Building multi models to classify numerical data of Gamma, Hadron dataset.
It was done by undersampling to let the two classes be balanced.
The dataset was split into
- 70% train
- 30% test
It is noticed that the ranges of the features are not close, so MinMaxScaler is applied on the data.
We trained all the following machine learning algorithms:
-
Decision Tree Classifier
No hyperparameter tuning was done.
The metrics for Decision Tree are as the following:- Accuracy= 79.09
- Precision= 79.19
- Recall= 78.91
- F1 score= 79.05
- Specificity= 79.26
-
Naive Bayes
No hyperparameter tuning was done.
The metrics for Naive-Bayes are as the following:- Accuracy= 63.71
- Precision= 59.20
- Recall= 88.19
- F1 score= 70.84
- Specificity= 39.23
The poor performance for Naive-Bayes is because of the naive assumption that the features are independent, but the data description shows that the features are dependent and nearly extracted from each others.
-
K-Nearest Neighbors (KNN)
K-Fold Cross Validation was used to tune the value of K.

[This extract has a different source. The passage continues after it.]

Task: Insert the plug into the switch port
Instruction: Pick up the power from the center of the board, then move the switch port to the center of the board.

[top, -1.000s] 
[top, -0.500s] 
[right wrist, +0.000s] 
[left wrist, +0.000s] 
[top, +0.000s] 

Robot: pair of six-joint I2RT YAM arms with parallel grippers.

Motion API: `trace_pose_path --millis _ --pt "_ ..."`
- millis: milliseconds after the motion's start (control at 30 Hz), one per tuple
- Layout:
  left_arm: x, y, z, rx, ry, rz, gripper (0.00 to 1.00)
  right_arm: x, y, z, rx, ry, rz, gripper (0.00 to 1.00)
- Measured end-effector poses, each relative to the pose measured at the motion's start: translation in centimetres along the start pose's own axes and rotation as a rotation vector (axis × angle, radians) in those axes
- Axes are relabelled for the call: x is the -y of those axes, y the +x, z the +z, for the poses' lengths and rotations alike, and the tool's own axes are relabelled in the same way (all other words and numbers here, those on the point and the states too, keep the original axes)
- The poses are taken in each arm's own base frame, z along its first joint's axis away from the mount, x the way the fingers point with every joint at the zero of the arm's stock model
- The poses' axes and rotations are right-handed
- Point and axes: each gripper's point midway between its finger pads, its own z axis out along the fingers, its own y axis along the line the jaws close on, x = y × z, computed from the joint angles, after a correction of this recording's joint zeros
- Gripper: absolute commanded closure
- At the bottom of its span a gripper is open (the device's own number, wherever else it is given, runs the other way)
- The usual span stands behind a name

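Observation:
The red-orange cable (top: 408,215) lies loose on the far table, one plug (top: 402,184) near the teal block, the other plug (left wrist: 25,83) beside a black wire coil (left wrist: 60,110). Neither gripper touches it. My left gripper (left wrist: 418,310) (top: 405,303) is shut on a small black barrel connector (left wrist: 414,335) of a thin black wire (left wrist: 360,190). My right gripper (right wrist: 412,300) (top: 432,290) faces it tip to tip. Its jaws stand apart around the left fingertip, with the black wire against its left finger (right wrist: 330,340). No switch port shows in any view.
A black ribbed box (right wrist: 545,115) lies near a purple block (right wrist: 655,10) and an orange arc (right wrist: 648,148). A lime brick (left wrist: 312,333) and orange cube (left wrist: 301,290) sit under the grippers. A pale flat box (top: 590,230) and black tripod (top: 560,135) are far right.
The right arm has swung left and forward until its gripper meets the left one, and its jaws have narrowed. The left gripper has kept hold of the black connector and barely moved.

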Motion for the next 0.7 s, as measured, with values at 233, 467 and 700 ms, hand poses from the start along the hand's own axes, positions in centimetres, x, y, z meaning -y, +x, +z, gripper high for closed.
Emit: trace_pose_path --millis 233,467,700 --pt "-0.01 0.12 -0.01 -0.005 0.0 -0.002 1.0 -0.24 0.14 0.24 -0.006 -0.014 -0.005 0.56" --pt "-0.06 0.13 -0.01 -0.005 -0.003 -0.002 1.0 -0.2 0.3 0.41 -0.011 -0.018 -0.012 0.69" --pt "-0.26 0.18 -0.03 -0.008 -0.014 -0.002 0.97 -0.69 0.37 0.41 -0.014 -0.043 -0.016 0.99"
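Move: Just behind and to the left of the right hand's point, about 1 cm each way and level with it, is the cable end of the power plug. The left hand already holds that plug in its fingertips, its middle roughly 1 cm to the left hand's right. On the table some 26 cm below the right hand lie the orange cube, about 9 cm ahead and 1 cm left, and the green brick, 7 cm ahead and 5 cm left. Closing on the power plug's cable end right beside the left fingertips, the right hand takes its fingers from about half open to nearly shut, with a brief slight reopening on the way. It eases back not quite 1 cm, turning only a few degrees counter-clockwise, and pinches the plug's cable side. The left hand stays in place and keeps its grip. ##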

The metrics for KNN are as the following:- Accuracy= 81.58
- Precision= 77.90
- Recall= 88.19
- F1 score= 82.73
- Specificity= 74.98
-
AdaBoost Classifier
K-Fold Cross Validation was used to tune the value of n-estimators.
The metrics for AdaBoost are as the following:- Accuracy= 81.93
- Precision= 81.79
- Recall= 82.15
- F1 score= 81.97
- Specificity= 81.70
-
Random Forest Classifier
K-Fold Cross Validation was used to tune the value of n-estimators.
The metrics for Random Forest are as the following:- Accuracy= 86.44
- Precision= 84.88
- Recall= 88.68
- F1 score= 86.74
- Specificity= 84.20
-
PyTorch Double Layer ANN
The architecture of the neural network is shown in the following block:
class BinaryClassification(nn.Module):
def __init__(self, neurons1, neurons2):
super(BinaryClassification, self).__init__()
self.layer_1 = nn.Linear(10, neurons1)
self.layer_2 = nn.Linear(neurons1, neurons2)
self.layer_out = nn.Linear(neurons2, 1)
self.relu = nn.ReLU()
self.dropout = nn.Dropout(p=0.1)
self.batchnorm1 = nn.BatchNorm1d(neurons1)
self.batchnorm2 = nn.BatchNorm1d(neurons2)
def forward(self, inputs):
x = self.relu(self.layer_1(inputs))
x = self.batchnorm1(x)
x = self.relu(self.layer_2(x))
x = self.batchnorm2(x)
x = self.dropout(x)
x = self.layer_out(x)
return x
K-Fold Cross Validation is used to tune the number of neurons in the first hidden layer and the second hidden layer.
The metrics for Random Forest are as the following:
- Accuracy= 85.74
- Precision= 89.27
- Recall= 81.26
- F1 score= 85.08
- Specificity= 90.23